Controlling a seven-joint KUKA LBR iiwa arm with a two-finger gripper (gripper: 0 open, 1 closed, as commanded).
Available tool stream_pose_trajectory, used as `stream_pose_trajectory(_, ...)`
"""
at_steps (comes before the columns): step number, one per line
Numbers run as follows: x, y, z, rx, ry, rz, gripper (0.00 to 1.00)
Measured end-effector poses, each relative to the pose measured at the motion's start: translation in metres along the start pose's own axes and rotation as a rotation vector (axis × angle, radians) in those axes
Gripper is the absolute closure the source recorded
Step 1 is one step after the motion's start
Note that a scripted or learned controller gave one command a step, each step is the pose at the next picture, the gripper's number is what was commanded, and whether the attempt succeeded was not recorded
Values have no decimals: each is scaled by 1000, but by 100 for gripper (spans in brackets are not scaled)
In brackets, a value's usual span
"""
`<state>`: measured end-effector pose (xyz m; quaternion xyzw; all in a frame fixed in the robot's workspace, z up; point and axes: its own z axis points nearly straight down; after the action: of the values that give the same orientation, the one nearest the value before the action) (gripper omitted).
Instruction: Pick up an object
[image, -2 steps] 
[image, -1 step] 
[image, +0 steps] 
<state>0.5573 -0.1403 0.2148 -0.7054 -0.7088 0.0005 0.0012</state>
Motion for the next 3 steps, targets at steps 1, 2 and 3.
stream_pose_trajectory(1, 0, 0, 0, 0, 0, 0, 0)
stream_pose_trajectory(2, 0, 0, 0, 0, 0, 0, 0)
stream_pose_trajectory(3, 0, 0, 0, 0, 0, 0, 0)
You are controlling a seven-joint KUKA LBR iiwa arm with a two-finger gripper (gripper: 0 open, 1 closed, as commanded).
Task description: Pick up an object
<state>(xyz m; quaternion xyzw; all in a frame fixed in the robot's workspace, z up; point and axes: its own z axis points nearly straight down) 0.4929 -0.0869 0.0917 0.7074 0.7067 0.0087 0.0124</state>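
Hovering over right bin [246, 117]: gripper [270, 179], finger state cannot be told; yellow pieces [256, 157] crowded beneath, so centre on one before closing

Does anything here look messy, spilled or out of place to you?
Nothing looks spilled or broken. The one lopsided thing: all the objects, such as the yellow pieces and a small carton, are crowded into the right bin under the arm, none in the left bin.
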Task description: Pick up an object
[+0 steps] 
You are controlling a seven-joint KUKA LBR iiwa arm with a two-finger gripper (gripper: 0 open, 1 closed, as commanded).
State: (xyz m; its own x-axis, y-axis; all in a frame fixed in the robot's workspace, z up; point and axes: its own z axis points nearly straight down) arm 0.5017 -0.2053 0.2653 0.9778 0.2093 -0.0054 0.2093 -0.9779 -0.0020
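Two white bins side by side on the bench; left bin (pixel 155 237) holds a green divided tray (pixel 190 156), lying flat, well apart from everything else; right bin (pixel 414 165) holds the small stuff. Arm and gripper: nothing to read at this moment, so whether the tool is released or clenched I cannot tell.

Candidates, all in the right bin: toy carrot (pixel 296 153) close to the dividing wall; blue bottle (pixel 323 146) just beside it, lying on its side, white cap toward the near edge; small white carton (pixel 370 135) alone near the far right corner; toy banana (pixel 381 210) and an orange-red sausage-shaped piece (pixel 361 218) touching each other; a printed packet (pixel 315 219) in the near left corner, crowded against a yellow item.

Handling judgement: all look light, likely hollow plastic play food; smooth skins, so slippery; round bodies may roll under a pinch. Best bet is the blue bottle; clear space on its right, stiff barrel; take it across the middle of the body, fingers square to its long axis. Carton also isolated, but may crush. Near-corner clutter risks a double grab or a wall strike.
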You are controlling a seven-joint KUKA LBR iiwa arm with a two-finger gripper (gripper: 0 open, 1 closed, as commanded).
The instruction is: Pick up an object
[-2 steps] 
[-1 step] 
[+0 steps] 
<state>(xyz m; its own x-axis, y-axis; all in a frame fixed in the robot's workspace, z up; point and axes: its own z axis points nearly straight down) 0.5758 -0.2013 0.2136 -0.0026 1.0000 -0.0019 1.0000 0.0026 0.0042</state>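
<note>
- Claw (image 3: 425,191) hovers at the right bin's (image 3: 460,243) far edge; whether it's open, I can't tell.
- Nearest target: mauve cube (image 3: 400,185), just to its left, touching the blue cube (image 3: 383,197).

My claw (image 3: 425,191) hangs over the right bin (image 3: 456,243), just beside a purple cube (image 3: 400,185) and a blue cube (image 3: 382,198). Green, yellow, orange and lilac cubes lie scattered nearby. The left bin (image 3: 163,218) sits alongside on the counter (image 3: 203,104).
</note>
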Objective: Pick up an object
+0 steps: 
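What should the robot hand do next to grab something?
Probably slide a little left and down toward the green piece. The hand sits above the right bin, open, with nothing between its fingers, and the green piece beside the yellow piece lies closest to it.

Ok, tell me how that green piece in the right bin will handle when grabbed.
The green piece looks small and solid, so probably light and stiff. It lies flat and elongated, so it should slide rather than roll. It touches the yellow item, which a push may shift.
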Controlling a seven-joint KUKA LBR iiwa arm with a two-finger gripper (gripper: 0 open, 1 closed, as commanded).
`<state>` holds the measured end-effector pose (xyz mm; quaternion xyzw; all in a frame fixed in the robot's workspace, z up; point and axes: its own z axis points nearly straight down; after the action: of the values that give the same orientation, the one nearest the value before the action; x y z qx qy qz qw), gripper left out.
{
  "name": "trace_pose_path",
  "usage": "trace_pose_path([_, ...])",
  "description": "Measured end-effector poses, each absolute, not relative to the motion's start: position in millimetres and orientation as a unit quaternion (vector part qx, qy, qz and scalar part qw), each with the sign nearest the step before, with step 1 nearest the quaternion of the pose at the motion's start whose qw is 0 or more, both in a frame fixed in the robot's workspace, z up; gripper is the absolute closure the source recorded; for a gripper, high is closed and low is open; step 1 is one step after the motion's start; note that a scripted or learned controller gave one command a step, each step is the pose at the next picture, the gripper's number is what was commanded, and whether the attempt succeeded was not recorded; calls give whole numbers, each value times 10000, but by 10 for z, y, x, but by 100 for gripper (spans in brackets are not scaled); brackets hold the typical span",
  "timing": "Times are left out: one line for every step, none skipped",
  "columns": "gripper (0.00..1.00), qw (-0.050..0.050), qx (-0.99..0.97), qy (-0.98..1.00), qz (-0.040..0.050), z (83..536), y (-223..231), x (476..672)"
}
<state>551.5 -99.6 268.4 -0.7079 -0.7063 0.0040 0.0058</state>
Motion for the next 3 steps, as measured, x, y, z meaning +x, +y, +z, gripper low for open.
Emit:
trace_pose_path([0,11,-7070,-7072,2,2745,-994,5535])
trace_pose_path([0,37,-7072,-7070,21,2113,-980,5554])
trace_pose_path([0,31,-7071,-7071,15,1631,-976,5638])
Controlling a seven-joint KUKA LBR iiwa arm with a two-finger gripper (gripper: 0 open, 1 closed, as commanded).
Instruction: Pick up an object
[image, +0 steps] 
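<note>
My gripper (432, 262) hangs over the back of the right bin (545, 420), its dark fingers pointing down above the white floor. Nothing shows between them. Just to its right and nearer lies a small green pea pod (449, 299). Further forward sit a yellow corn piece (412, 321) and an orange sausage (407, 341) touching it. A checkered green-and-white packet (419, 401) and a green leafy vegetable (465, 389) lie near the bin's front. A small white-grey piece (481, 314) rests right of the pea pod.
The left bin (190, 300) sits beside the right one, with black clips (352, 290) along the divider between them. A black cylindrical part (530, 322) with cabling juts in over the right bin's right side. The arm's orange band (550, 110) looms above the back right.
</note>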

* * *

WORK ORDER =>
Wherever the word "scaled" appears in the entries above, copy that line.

ANSWER =>
Values have no decimals: each is scaled by 1000, but by 100 for gripper (spans in brackets are not scaled)
  "description": "Measured end-effector poses, each absolute, not relative to the motion's start: position in millimetres and orientation as a unit quaternion (vector part qx, qy, qz and scalar part qw), each with the sign nearest the step before, with step 1 nearest the quaternion of the pose at the motion's start whose qw is 0 or more, both in a frame fixed in the robot's workspace, z up; gripper is the absolute closure the source recorded; for a gripper, high is closed and low is open; step 1 is one step after the motion's start; note that a scripted or learned controller gave one command a step, each step is the pose at the next picture, the gripper's number is what was commanded, and whether the attempt succeeded was not recorded; calls give whole numbers, each value times 10000, but by 10 for z, y, x, but by 100 for gripper (spans in brackets are not scaled); brackets hold the typical span",

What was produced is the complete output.